When the Carrier provides an answer that fails to constitute a reason under the provisions of the Agreement, the initial claim must be sustained. In Third Division Award 11986, this Board found that “We find no basis for claim in this case, therefore your claim must be denied,” failed to provide sufficient reason for the disallowance. The Board wrote,


“There was no way Claimant could tell from that statement what he was required to meet. Did it mean basis in fact, basis in law, identity of claimant, or what did it mean?


We hold that it was too indefinite, uncertain and general to constitute a reason under the provisions of the agreement.”


In Award 1 of Public Law Board 34, the Carrier’s disallowance stated, “You have not furnished written proof that this alleged violation occurred as claimed; therefore, in the absence of such written proof the time slip is returned to you declined.” The Board found that the reason given was not a “reason” as contemplated by the Agreement, as it failed to frame the issues in dispute.


In Award 206 of Public Law Board 7163, the Carrier presented a disallowance which ostensibly covered seven separate claims. That Board concluded,


“This Rule requires the Highest Designated Labor Relations Officer to provide the reason for the denial of a claim. It is not sufficient to merely state that the claim is denied. Our review of the denial letter issued by Pastza shows that the reason for denying this particular claim was not stated in the letter.
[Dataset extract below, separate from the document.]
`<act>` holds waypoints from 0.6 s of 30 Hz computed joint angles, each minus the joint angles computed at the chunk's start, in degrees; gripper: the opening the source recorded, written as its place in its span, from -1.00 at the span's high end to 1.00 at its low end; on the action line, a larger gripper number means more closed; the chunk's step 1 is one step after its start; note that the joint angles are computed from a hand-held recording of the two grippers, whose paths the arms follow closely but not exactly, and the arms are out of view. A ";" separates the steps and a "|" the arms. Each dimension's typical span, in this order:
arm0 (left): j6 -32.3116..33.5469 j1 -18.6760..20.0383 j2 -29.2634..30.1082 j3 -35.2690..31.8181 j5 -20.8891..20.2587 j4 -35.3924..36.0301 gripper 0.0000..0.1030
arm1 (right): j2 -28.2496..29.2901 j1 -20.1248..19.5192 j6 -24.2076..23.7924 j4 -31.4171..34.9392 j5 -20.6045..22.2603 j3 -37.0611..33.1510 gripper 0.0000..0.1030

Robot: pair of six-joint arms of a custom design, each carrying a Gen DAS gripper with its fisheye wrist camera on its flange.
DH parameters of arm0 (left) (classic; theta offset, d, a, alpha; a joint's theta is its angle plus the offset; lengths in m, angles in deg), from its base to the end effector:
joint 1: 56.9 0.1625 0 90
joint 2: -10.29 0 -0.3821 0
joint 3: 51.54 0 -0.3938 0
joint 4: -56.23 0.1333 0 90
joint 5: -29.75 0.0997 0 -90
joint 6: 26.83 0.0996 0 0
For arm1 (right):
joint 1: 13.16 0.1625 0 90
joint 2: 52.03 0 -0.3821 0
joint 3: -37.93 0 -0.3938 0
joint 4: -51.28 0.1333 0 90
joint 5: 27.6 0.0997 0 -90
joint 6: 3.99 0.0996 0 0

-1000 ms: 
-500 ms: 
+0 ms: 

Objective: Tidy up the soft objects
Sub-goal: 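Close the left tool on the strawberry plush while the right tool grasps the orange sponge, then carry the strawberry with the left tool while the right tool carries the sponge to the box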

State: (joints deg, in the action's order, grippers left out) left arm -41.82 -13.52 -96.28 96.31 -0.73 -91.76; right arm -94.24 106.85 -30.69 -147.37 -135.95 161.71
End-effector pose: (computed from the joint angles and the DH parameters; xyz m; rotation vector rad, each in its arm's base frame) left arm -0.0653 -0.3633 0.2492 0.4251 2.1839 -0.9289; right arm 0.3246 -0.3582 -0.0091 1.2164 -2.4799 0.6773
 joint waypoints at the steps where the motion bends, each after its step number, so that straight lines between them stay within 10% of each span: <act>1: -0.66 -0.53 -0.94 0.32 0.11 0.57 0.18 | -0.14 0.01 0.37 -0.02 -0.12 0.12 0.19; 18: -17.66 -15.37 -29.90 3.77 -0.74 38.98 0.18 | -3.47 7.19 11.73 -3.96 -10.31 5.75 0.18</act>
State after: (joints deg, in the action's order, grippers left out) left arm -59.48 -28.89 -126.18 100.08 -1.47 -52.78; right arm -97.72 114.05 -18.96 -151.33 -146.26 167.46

Instead, this appears to be a form letter for the purpose of denying several unrelated claims.”


The disallowance presented by the Carrier in the instant claim appears to apply to the Claimant but refers to him as “claimants.” The “reasons” are the same boilerplate rationales given for denial in many, if not nearly all, of the Carrier’s disallowances. The Organization included other identical letters sent in response to other claims in the on-property handling. Whether the claim was for overtime or an


unjust treatment hearing, the Carrier’s responses were indistinguishable. Here, the Carrier’s disallowance does not refer to the Unjust Treatment Hearing.


Such pro forma handling does little to frame the issues in dispute or to determine the relative merits of the parties’ positions. We hold that where the Carrier issues nothing more than a blanket denial letter setting forth only a boilerplate explanation for the denial which does not address the claim in any specific manner, it fails to give reasons for the disallowance. While we hesitate to sustain a claim on technical grounds, the parties themselves agreed what must occur when the Carrier fails to timely disallow the claim as contemplated.


The claim must be allowed as presented but shall not be considered as a precedent or waiver of the contentions of the Carrier as to other similar claims or grievances in the future.


AWARD


Claim sustained.


ORDER


This Board, after consideration of the dispute identified above, hereby orders that an award favorable to the Claimant(s) be made. The Carrier is ordered to make the Award effective on or before 30 days following the postmark date the Award is transmitted to the parties.


NATIONAL RAILROAD ADJUSTMENT BOARD

By Order of Third Division Dated at Chicago, Illinois, this 23rd day of October 2020.